--- LISTED ENTRIES ---

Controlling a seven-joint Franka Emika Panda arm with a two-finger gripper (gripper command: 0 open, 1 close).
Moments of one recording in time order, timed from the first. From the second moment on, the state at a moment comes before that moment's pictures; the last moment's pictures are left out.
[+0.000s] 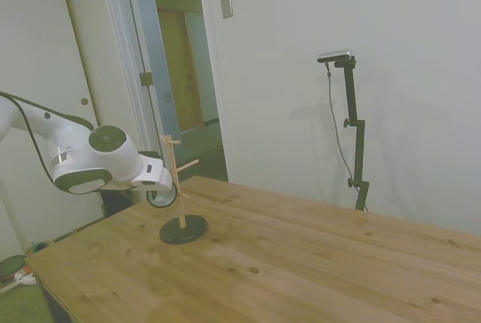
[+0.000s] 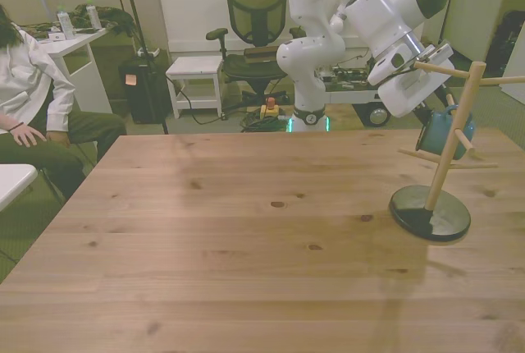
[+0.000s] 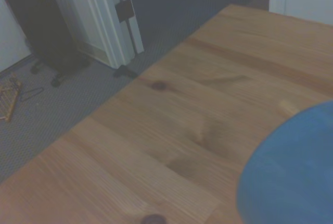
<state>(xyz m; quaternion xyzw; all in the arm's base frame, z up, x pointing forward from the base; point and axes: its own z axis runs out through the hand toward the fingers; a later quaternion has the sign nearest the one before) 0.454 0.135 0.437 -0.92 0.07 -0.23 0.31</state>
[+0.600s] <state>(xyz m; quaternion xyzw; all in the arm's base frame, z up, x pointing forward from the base) 0.454 0.130 0.438 -0.92 0.07 -0.24 0.32</state>
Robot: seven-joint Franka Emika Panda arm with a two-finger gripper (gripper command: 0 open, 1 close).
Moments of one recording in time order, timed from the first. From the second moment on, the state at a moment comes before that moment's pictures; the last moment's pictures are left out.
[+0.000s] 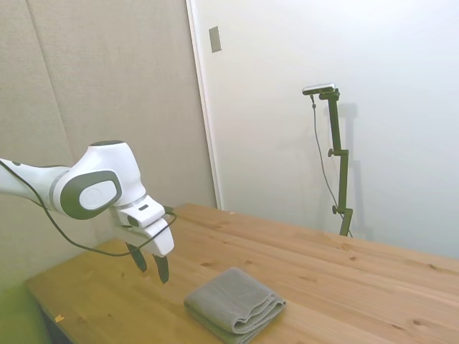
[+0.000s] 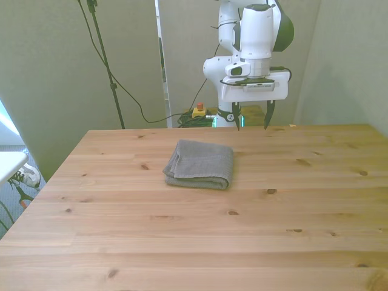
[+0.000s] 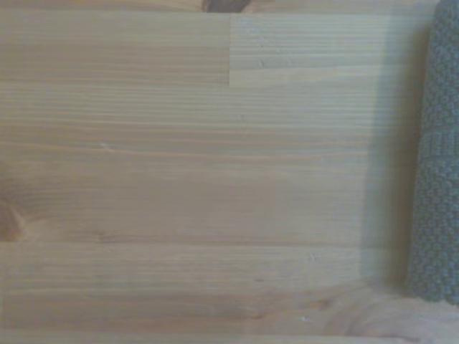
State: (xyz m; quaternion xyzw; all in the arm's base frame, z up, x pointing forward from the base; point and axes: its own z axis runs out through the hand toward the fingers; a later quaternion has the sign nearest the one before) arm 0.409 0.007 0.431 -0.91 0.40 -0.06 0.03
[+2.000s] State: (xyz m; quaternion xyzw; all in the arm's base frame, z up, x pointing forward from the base) arm 0.403 -0.235 0.383 -0.84 0.53 -0.06 0.07
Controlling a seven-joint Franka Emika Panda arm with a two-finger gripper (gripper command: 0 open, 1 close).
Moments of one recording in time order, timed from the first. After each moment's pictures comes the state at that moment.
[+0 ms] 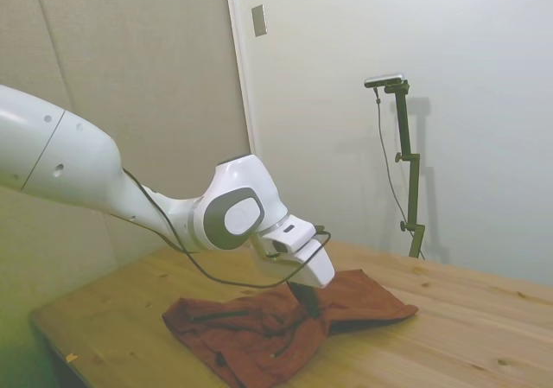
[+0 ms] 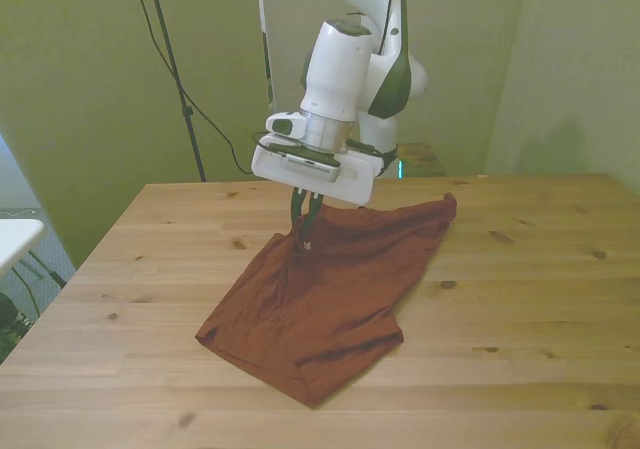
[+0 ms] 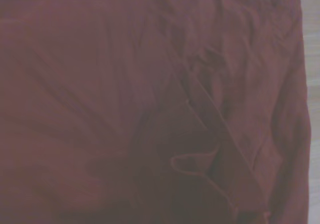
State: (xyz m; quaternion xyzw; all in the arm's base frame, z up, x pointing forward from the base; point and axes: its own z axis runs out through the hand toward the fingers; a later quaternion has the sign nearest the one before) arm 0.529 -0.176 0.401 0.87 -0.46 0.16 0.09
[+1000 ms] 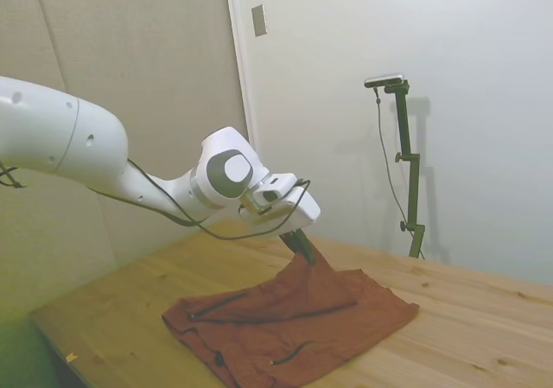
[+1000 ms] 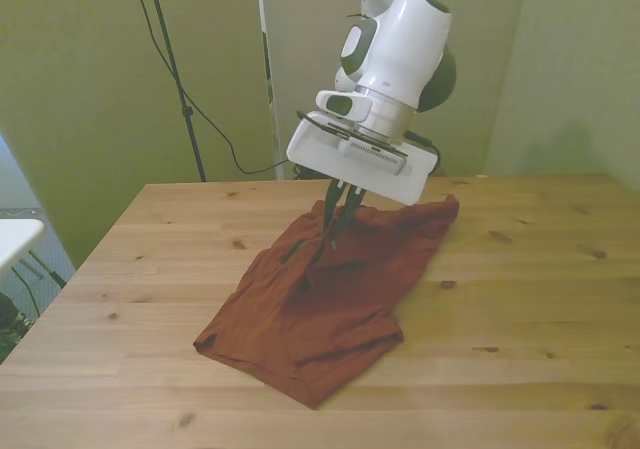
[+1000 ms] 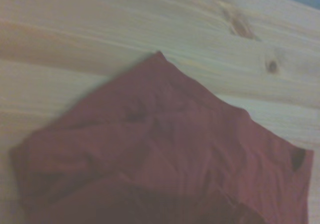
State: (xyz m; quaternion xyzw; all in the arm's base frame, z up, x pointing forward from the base) arm 0.624 -0.085 0.453 0.89 -0.38 0.22 0.14
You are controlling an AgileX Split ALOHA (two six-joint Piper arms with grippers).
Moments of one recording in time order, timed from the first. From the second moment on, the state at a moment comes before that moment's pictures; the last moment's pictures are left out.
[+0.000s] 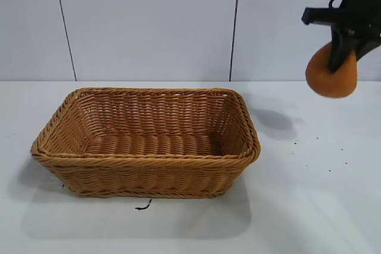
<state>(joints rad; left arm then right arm) 0.02 -0.01 -0.50 -0.07 1.07 0.01 0.01 1.97 -1.72 0.10 1.17 -0.04</state>
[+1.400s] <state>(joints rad) 0.02 -0.01 -0.50 -0.07 1.07 0.01 0.65 2.29 -1.82 0.09 0.96 -0.01</state>
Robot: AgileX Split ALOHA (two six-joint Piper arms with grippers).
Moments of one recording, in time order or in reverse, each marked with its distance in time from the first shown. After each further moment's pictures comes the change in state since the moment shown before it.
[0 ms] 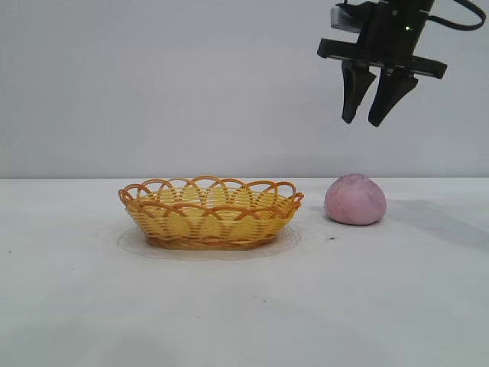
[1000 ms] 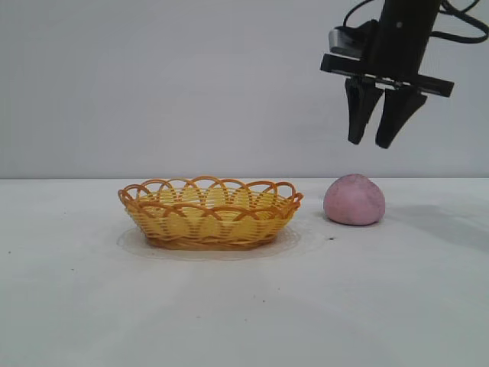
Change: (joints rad) left arm 0.000 -0.500 0.148 -0.036 0.174 0.068; right arm 0.000 0.042 0.000 0.039 0.163 -0.015
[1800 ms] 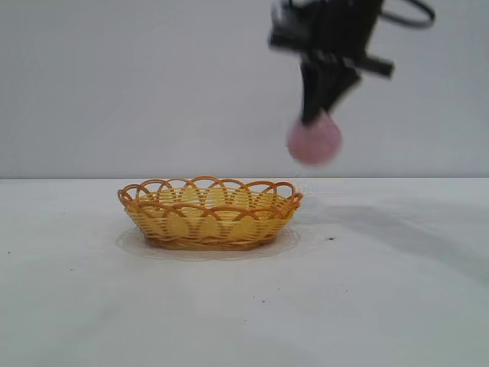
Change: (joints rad) left arm 0.109 -0.002 0.000 0.002 -0.002 0.000; right arm 0.197 -0.153 0.001 0.095 -0.031 -0.160
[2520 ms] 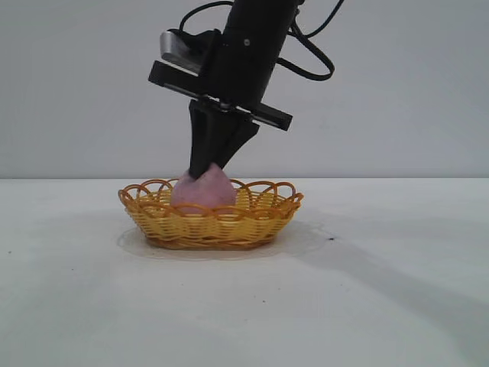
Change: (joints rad) left arm 0.000 0.000 0.000 0.000 0.000 0.000; right arm 0.173 0.202 0.004 0.040 -0.078 0.015
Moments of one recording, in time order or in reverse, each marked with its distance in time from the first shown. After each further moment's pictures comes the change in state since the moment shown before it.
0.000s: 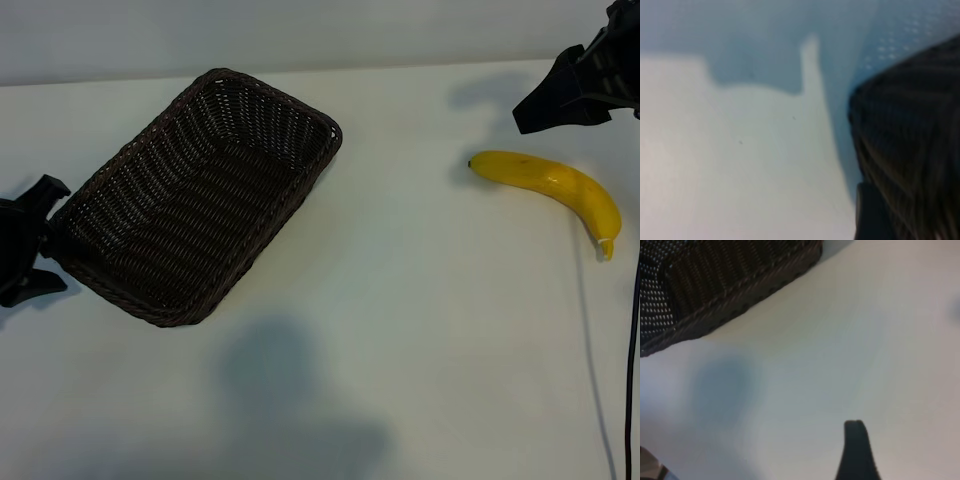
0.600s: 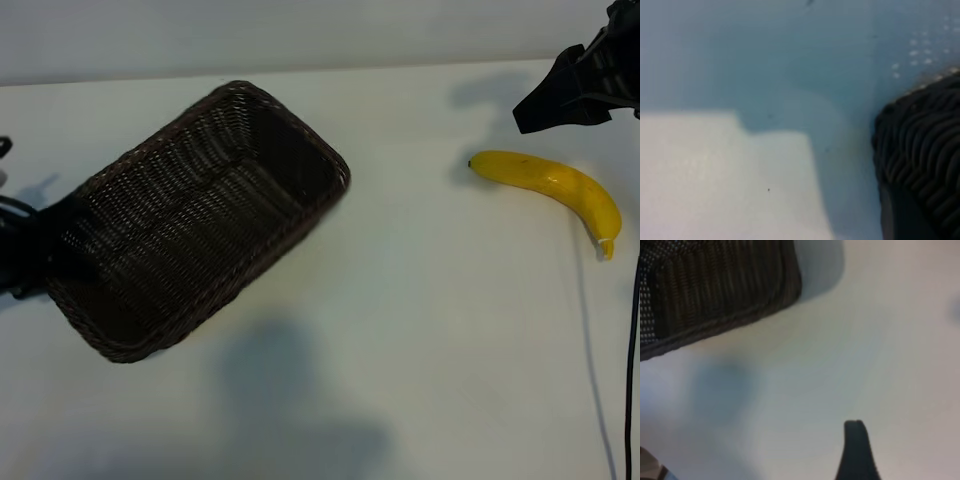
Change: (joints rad) left arm 0.000 0.121 -0.101 0.041 0.108 0.227; right arm 0.000 0.000 0.000 0.001 -0.001 0.000
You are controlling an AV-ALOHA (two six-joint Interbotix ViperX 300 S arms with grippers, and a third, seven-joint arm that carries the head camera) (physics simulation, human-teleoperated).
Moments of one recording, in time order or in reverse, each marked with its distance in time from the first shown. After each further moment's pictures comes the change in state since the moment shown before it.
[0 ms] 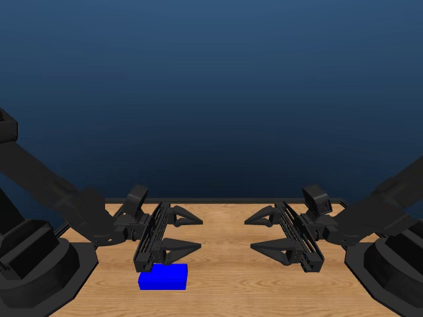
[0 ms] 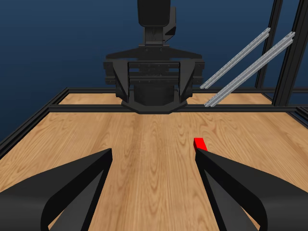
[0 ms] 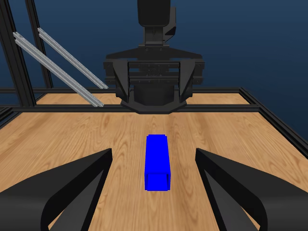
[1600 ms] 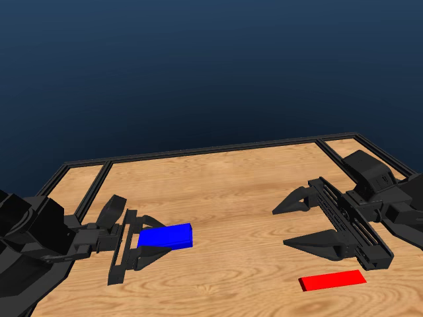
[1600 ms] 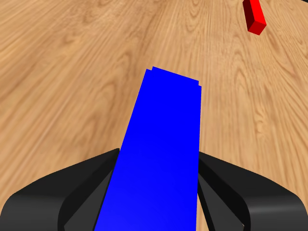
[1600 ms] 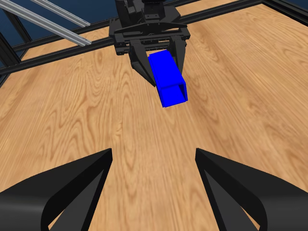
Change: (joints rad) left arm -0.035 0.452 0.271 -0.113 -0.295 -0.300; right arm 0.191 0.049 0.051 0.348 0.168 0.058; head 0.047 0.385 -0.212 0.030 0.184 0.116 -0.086
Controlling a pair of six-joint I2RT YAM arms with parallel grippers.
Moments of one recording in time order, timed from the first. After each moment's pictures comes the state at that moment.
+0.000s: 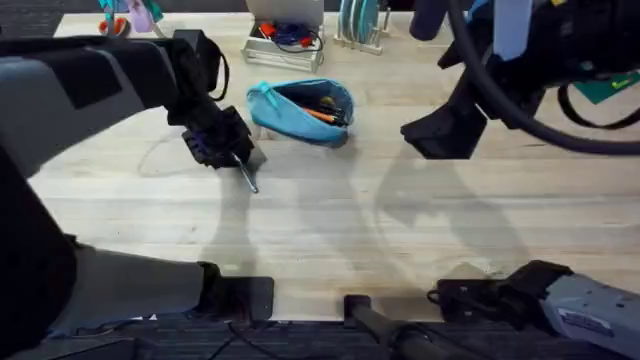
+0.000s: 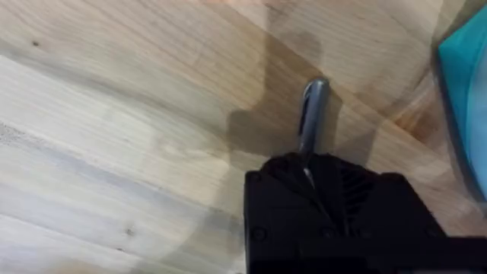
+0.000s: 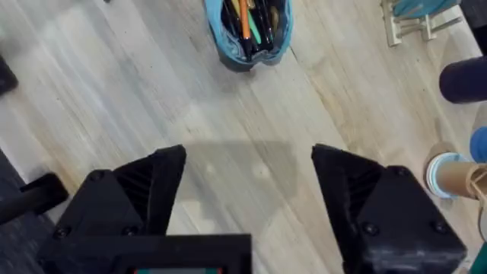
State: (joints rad) left arm 0.00 1.58 0.94 -0.86 0.04 -0.63; right arm 0.53 1.22 1.45 -1.20 -0.13 -0.47
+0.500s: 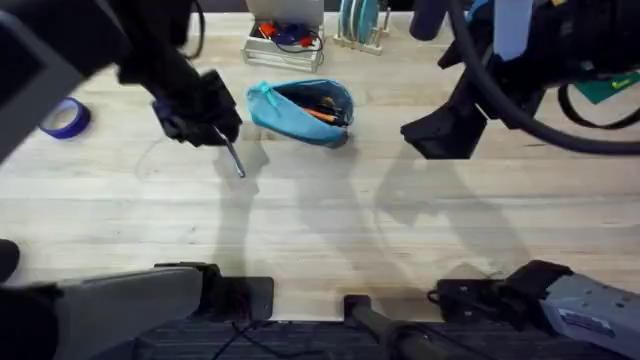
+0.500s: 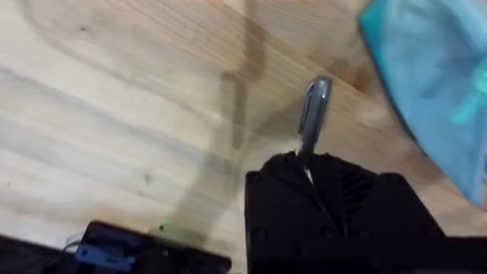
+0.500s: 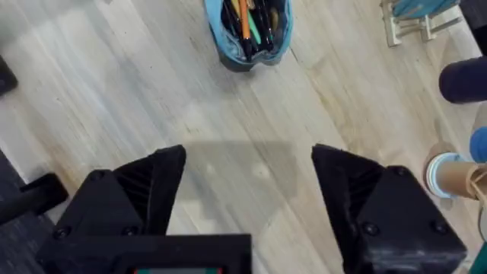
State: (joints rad) left arm 0.00 1.46 1.19 -1.18 0.05 -0.59; right arm 0.53 1.22 1.45 -1.20 -0.13 -0.47
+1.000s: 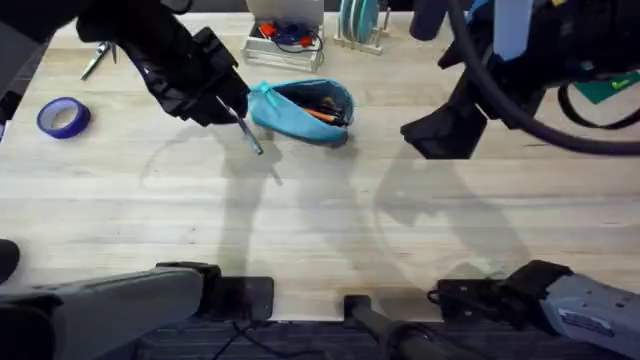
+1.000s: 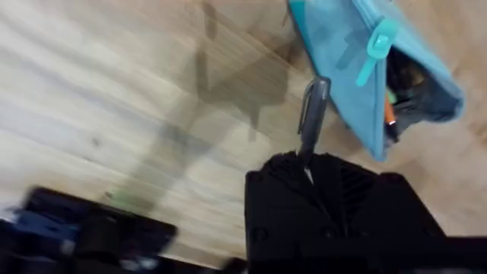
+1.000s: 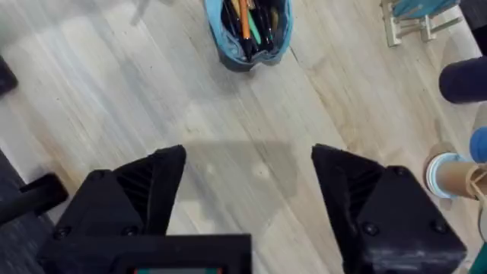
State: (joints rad) left arm -0.06 1.44 1.39 -1.32 0.14 -0.77; right arm 0.53 1.22 1.45 -1.20 -0.13 -0.47
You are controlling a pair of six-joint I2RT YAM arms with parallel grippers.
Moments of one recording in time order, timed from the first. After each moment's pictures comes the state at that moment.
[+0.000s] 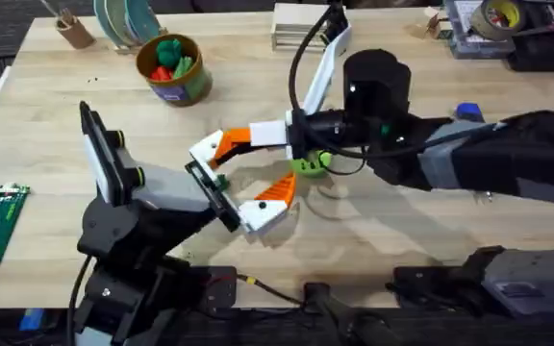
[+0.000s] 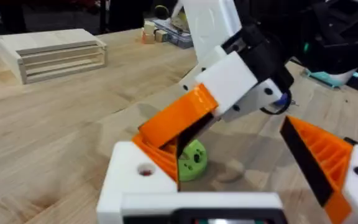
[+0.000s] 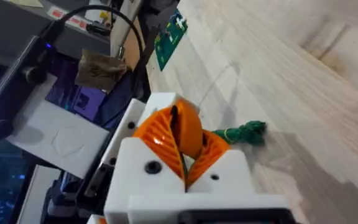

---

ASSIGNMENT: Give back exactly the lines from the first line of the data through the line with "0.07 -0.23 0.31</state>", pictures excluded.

TASK RESPONSE:
Controlling a seven-joint Franka Emika Panda arm with a two-finger gripper (gripper command: 0 open, 1 close).
Moments of one recording in time order, timed from the first. From the second moment on, the state at a moment comes before that moment's pictures; the last moment's pictures are left out.
[+0.000s] 
[+0.000s] 
[+0.000s] 
<state>(xyz m; quaternion xyzw; all in the arm's base frame, z up, x pointing forward from the base; point and axes: its own z axis runs out through the hand toward the fingers; a later quaternion has the sign nearest the one before) 0.454 0.135 0.437 -0.92 0.07 -0.23 0.31</state>

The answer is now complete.